BGH, Beschluss vom 25.6.2019 – II ZB 21/18

Die Mindesteinsatzdauer in § 14 Abs. 2 Satz 6 AÜG ist arbeitsplatzbezogen zu verstehen. Maßgeblich ist danach, ob das Unternehmen während eines Jahres über die Dauer von mehr als sechs Monaten Arbeitsplätze mit Leiharbeitnehmern besetzt, unabhängig davon, ob es sich dabei um den Einsatz bestimmter oder wechselnder Leiharbeitnehmer handelt und ob die Leiharbeitnehmer auf demselben oder auf verschiedenen Arbeitsplätzen eingesetzt werden. Ist dies der Fall, sind die betreffenden Arbeitsplätze bei der Bestimmung des Schwellenwerts nach § 1 Abs. 1 Nr. 2 MitbestG mitzuzählen, wenn die Beschäftigung von Leiharbeitnehmern über die Dauer von sechs Monaten hinaus regelmäßig erfolgt.

Mit seinem Beschluss vom 25.06.2019 hat der BGH die seit Einführung des § 14 Abs. 2 Satz 6 AÜG ungeklärte Frage beantwortet, ob diese Vorschrift arbeitnehmerbezogen oder aber arbeitsplatzbezogen zu verstehen ist. Ausgangspunkt war ein Fall, bei dem das maßgebliche Unternehmen allein mit seinen fest angestellten Arbeitnehmern den Schwellenwert für die Anwendbarkeit des Mitbestimmungsgesetzes nicht erreicht hatte. Unter Hinzurechnung der Leiharbeitnehmer wäre der Schwellenwert von 2000 Arbeitnehmern dagegen überschritten worden. Von den Leiharbeitnehmern waren etwa die Hälfte mehr als sechs Monate beschäftigt. Unter Berücksichtigung auch dieser Leiharbeitnehmer wäre der Schwellenwert immer noch nicht überschritten worden, sondern nur dann, wenn auch die unter sechs Monaten beschäftigten Leiharbeitnehmer hinzugerechnet wurden. Diese waren auf Arbeitsplätzen eingesetzt, die vom Unternehmen regelmäßig über sechs Monate hinaus mit wechselnden Leiharbeitnehmern besetzt wurden. Letzteres hat der BGH ausreichen lassen. Im Ergebnis bedeutet das: für die Berücksichtigung von Leiharbeitnehmern kommt es nicht darauf an, ob die einzelnen Leiharbeitnehmer über einen längeren Zeitraum als sechs Monate beim Entleiher eingesetzt werden („arbeitnehmerbezogene Betrachtung“), sondern darauf, wie viele Arbeitsplätze regelmäßig länger als sechs Monate – auch mit wechselnden Leiharbeitnehmern – besetzt werden („arbeitsplatzbezogene Sichtweise“).

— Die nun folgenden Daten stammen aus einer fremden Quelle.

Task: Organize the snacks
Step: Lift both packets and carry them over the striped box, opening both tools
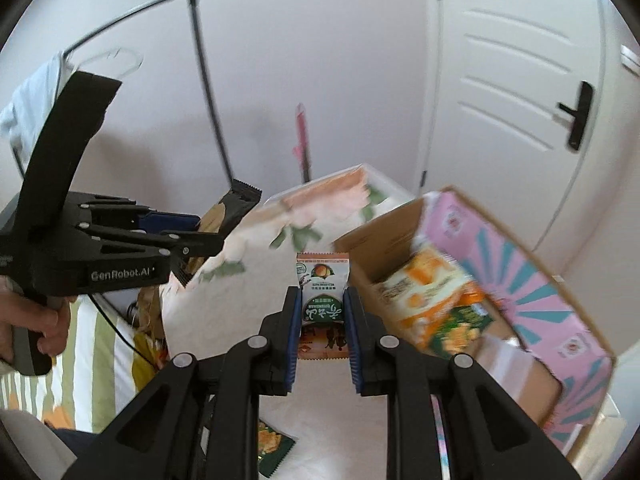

Für Unternehmen, die der Mitbestimmung bisher erfolgreich getrotzt haben, zieht sich die Schlinge damit weiter zu: auch GmbHs mit u.U. deutlich weniger als 500 Arbeitnehmern müssen einen Aufsichtsrat nach dem Drittelbeteiligungsgesetz bilden, wenn der Schwellenwert von 500 Arbeitnehmern unter Hinzurechnung der Arbeitsplätze, auf denen regelmäßig länger als sechs Monate im Jahr Leiharbeitnehmer eingesetzt werden, überschritten wird.